(HealthDay News) – For patients with out-of-hospital cardiac arrest (OHCA) who do not regain consciousness, an invasive strategy characterized by emergency coronary angiography and subsequent percutaneous coronary intervention (PCI), if indicated, is associated with improved in-hospital survival, according to a study published in the Dec. 15 issue of The American Journal of Cardiology.

Davide Zanuttini, MD, of the Santa Maria della Misericordia University Hospital in Udine, Italy, and associates conducted a retrospective study involving 93 consecutive OHCA patients (76% men; mean age, 67 years). The authors sought to examine the impact of an invasive strategy on in-hospital survival of resuscitated patients with OHCA and no obvious extracardiac cause, who do not regain consciousness shortly after recovery of spontaneous circulation.

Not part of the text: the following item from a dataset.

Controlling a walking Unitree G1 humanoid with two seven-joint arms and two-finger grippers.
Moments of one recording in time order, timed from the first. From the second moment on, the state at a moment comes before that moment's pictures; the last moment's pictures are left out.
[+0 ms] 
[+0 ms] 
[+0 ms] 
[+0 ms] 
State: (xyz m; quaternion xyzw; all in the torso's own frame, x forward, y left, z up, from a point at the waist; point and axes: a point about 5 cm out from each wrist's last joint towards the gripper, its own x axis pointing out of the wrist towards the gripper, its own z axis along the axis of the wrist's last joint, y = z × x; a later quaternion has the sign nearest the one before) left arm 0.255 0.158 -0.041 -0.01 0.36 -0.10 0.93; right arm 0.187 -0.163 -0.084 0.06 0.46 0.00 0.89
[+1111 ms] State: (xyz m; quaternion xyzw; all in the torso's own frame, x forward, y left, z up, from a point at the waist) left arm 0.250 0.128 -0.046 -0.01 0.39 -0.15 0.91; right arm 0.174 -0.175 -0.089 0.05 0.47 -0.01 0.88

The researchers found that, of the 66 patients (71%) who underwent coronary angiography, 48 had emergency coronary angiography, and the mean time from OHCA to angiography was 13 days in the remaining 18 patients. Of those who underwent emergency coronary angiography, 52% underwent successful emergency PCI of a culprit coronary lesion. There was a 54% in-hospital survival rate. Emergency coronary angiography and successful emergency PCI correlated significantly with in-hospital survival (hazard ratios, 2.32 and 2.54, respectively). For patients referred to coronary angiography, a delay in performance was independently associated with in-hospital mortality (hazard ratio, 0.95; P=0.013).

“In conclusion, an invasive strategy characterized by emergency coronary angiography and subsequent PCI, if indicated, seems to improve in-hospital outcome of resuscitated but unconscious patients with OHCA without obvious extracardiac cause,” the authors write.